BBN zawiadomiło prokuraturę o przecieku tajnej rozmowy
Biuro Bezpieczeństwa Narodowego zawiadomiło prokuraturę "o nieuprawnionym ujawnieniu informacji niejawnych" w związku ze spotkaniem prezydenta z szefem MSZ. Rzecznik Prokuratora Generalnego Ewa Piotrowska mówi, że jeżeli zawiadomienie zostało wysłane, to prokuratura będzie mogła zająć się tą sprawą najwcześniej w poniedziałek.
18.07.2008 | aktual.: 18.07.2008 20:52
Chodzi o przeciek do mediów fragmentów tajnej rozmowy między prezydentem Lechem Kaczyńskim i szefem MSZ Radosławem Sikorskim w sprawie tarczy antyrakietowej. Piątkowy "Dziennik" w artykule "Wojna polsko-polska" przedstawia - jak napisano - "najważniejsze momenty konfliktu między Kancelarią Lecha Kaczyńskiego i otoczeniem Donalda Tuska w sprawie amerykańskiego systemu antyrakietowego". Gazeta przytacza fragmenty tajnej rozmowy pomiędzy prezydentem a ministrem, która odbyła się 4 lipca w BBN.

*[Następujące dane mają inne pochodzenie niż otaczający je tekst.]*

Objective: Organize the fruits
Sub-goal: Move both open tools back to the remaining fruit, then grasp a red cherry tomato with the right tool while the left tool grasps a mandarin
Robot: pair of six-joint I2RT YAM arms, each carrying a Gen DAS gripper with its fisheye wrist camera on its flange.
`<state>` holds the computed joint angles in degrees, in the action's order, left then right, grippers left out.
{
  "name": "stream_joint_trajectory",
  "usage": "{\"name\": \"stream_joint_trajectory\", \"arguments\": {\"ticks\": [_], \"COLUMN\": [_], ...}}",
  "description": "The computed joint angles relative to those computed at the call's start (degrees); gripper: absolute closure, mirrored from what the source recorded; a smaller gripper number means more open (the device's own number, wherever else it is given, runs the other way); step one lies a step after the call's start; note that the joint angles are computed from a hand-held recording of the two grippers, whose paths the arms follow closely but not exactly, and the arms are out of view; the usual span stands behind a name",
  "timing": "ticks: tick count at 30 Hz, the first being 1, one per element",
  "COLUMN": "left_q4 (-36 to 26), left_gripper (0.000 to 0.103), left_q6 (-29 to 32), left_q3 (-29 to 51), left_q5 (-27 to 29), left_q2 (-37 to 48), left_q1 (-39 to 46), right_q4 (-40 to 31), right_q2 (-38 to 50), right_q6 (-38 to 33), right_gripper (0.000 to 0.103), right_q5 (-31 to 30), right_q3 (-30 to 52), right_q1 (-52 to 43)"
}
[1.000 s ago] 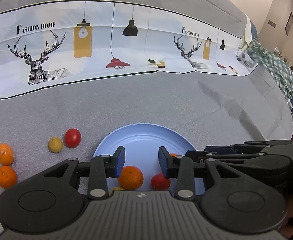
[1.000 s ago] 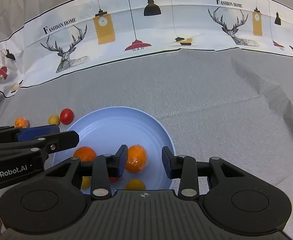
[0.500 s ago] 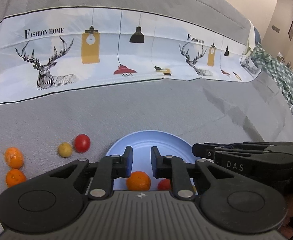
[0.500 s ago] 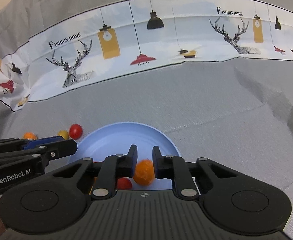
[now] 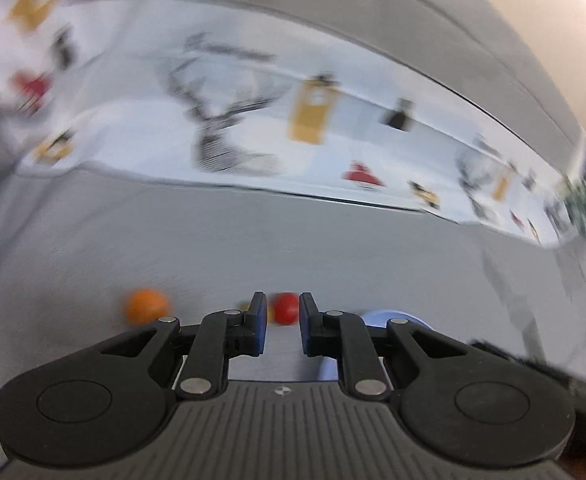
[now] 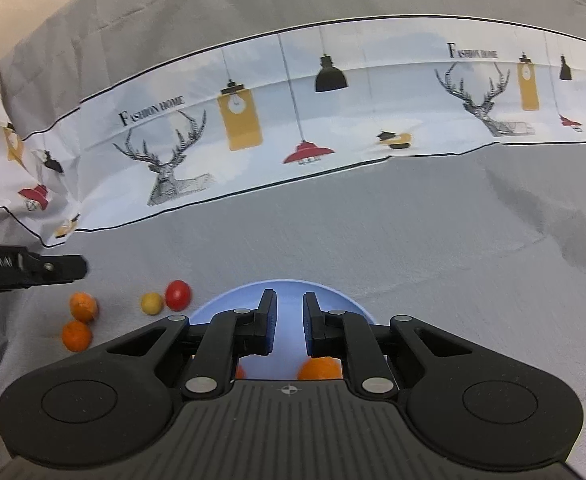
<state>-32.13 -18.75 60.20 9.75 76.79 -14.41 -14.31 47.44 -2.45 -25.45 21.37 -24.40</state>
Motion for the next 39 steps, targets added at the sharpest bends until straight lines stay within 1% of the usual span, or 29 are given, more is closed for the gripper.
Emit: {"name": "stream_joint_trajectory", "arguments": {"ticks": [4,7,9,14,17,18,19,21,22,24,26,28,32,34,36,39], "left_q4": [-4.46,-5.65,-5.48,-5.17,-4.62,-4.2,-4.1,-4.29,-4.27,-4.22,-4.04,-3.79,-3.58,-3.81,-4.02,-4.24], "left_gripper": [0.085,0.085,0.085,0.083,0.075,0.069,0.061,0.053,0.051,0.05,0.048,0.046,0.045,0.045,0.045,0.045], "left_q6": [-2.75,-4.7,-6.05,-9.83,-10.56,-10.59,-10.43,-9.81,-9.54,-9.56,-9.83,-10.15,-9.91,-9.66,-9.43,-8.78], "left_q3": [2.73,3.44,3.25,3.11,2.85,2.76,2.94,3.61,3.71,3.98,4.19,4.61,6.46,7.62,8.44,9.17], "left_q5": [5.94,8.18,7.95,4.1,3.93,3.84,3.5,2.7,2.37,1.19,0.74,0.22,-1.31,-1.88,-2.47,-3.37], "left_q2": [3.98,6.04,6.49,8.05,9.05,9.36,9.88,11.17,11.57,12.36,13.08,13.93,16.5,17.88,18.92,19.89], "left_q1": [8.59,11.0,11.4,12.86,13.95,14.01,13.81,13.06,12.82,12.17,11.91,11.5,10.18,9.59,9.01,8.08], "right_q4": [0.74,1.72,3.31,9.66,13.0,14.54,15.93,17.13,18.55,19.61,20.65,21.55,22.55,21.14,21.6,20.07], "right_q2": [-0.32,-0.03,1.01,6.99,12.38,14.63,17.42,22.75,24.92,29.28,32.92,36.39,42.88,45.82,46.9,48.79], "right_q6": [0.72,2.49,4.93,12.81,17.24,18.42,19.59,21.63,22.56,23.7,23.92,23.33,22.82,23.11,23.23,22.08], "right_gripper": [0.088,0.088,0.088,0.088,0.088,0.088,0.088,0.087,0.087,0.08,0.069,0.062,0.061,0.062,0.062,0.061], "right_q5": [0.03,2.81,5.2,10.65,14.08,15.5,17.35,20.68,21.68,23.72,24.79,26.11,26.24,25.64,26.09,25.83], "right_q3": [-0.77,-0.92,-0.88,0.04,2.27,3.11,4.27,6.92,7.57,9.57,11.43,13.19,16.48,18.68,19.31,20.97], "right_q1": [4.18,9.79,14.43,24.39,29.84,31.62,33.43,35.98,36.79,38.15,38.32,38.48,37.63,37.14,37.45,37.71]}}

"Można być prezydentem, ale można być też chamem" - to zdanie, według "Dziennika" wypowiedział minister spraw zagranicznych Radosław Sikorski w rozmowie z minister Anną Fotygą przed rozmową z prezydentem.
Prezydent z kolei miał niemal przesłuchiwać ministra, pytać go, czy zna Rona Asmusa, prominentnego polityka amerykańskich Demokratów. Z pytań, które - jak pisze "Dziennik" - prezydent zadawał Sikorskiemu wynika, że posądzał go o zdradę interesów Polski. Według gazety prezydent podejrzewa, że Sikorski zawarł tajny pakt z amerykańskimi Demokratami.
Prezydent sądził również, że Sikorski tłumaczył rozmowę telefoniczną między wiceprezydentem USA Dickiem Cheneyem a premierem Tuskiem. Przypuszczał, że szef dyplomacji mógł celowo zniekształcać wypowiedzi polityków.
Rozmowa odbywała się 4 lipca w BBN - w tajnej kancelarii. BBN nie chciało komentować sprawy przecieku, tłumacząc to "poczuciem odpowiedzialności za pomyślny przebieg negocjacji dotyczących tarczy antyrakietowej".
Biuro Bezpieczeństwa Narodowego w komunikacie na ten temat oświadczyło: "Do zakończenia negocjacji Biuro Bezpieczeństwa Narodowego nie będzie komentowało wydarzeń, które w jakikolwiek sposób mogłyby dotyczyć tej sprawy. Liczymy na rozsądek i spokój wszystkich zainteresowanych osób. Kwestie związane z przebiegiem negocjacji będą mogły być szerzej omawiane po ich zakończeniu. Nasze podejście spowodowane jest szacunkiem dla bezpieczeństwa narodowego i dobra naszego kraju" - podkreślono w przesłanym mediom oświadczeniu.
Stanowiska w sprawie publikacji nie zajęły ani resort dyplomacji ani Pałac Prezydencki.